◆ WORK REQUEST
Every line below that contains "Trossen" is to be copied.

Items listed in a dataset:

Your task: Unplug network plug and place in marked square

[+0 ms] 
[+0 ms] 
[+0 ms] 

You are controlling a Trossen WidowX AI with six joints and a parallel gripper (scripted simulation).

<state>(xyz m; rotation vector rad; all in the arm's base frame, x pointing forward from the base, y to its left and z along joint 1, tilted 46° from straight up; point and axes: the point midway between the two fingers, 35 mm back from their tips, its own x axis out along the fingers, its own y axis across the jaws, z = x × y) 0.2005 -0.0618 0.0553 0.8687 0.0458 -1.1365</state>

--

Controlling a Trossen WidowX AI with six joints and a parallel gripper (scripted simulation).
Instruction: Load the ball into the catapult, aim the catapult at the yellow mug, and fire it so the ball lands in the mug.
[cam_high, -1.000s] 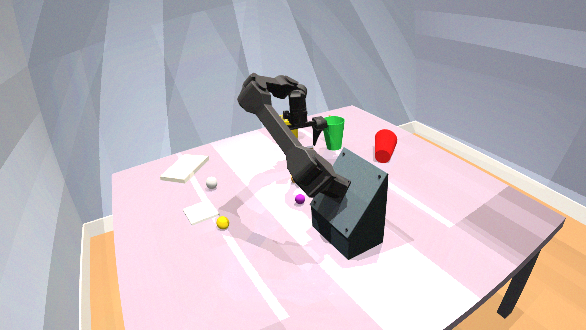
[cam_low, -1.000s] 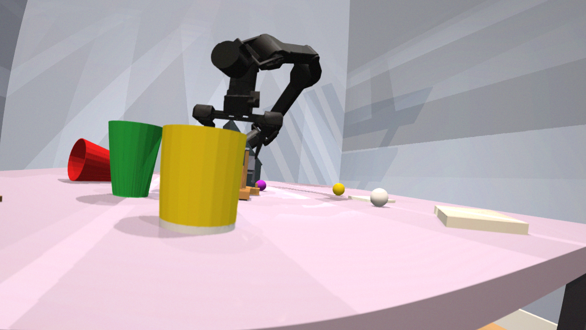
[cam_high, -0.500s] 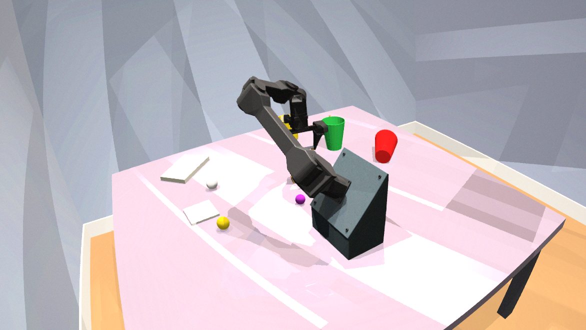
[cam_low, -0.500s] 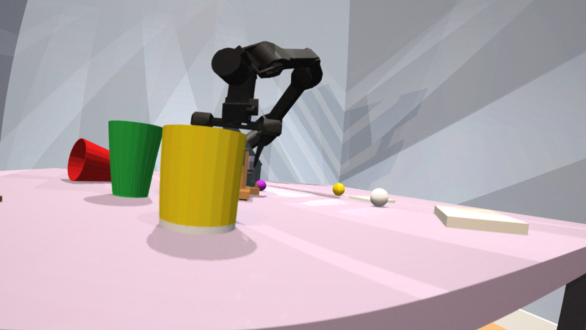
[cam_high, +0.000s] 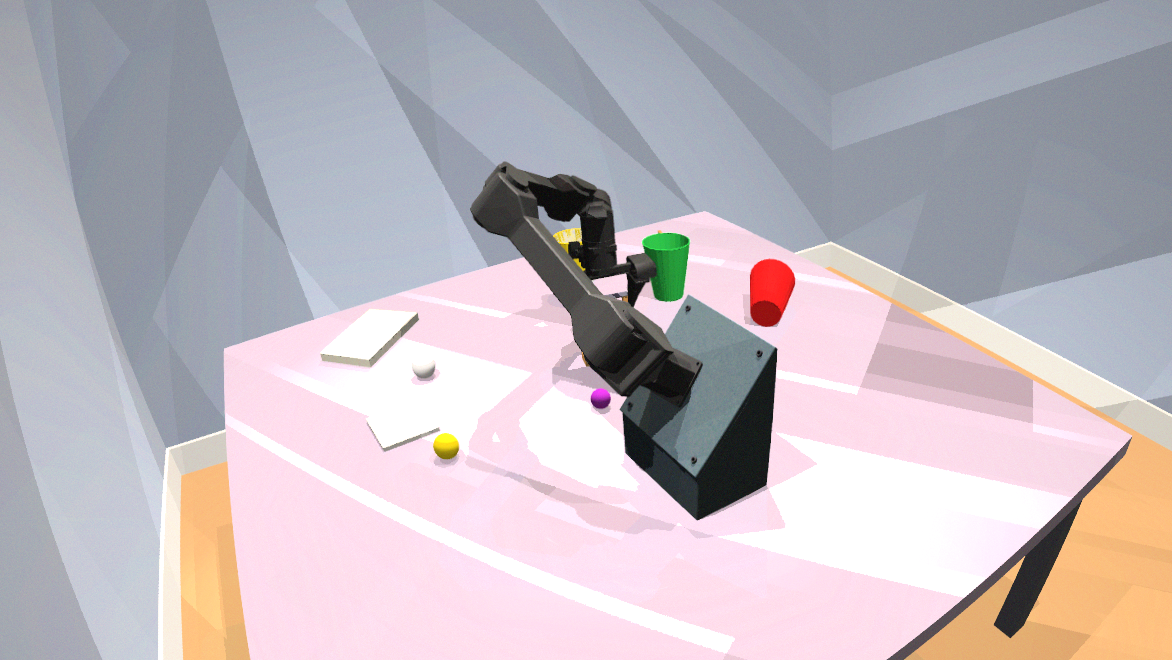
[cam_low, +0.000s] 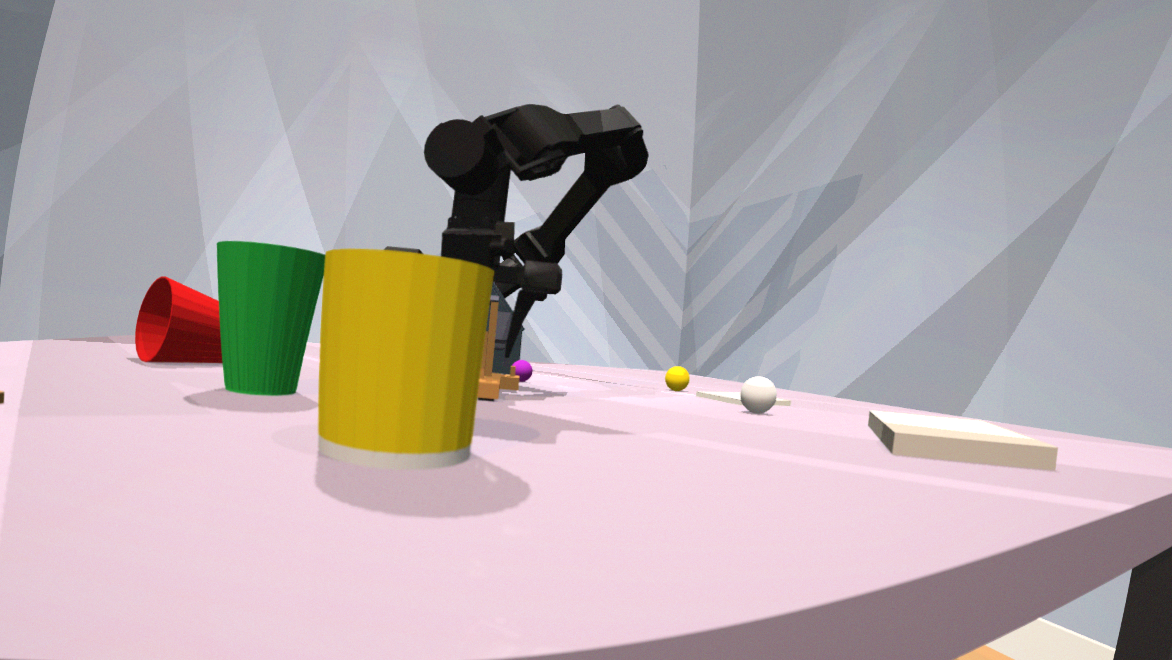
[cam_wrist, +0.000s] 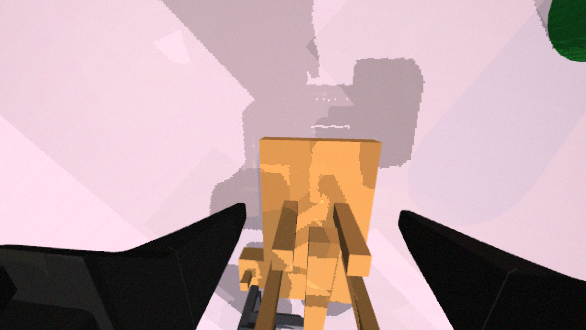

◆ THE ANSWER
You are controlling a Trossen WidowX AI with six joints and a parallel gripper (scripted simulation).
Controlling a Trossen WidowX AI with six joints and a parallel gripper (scripted simulation).

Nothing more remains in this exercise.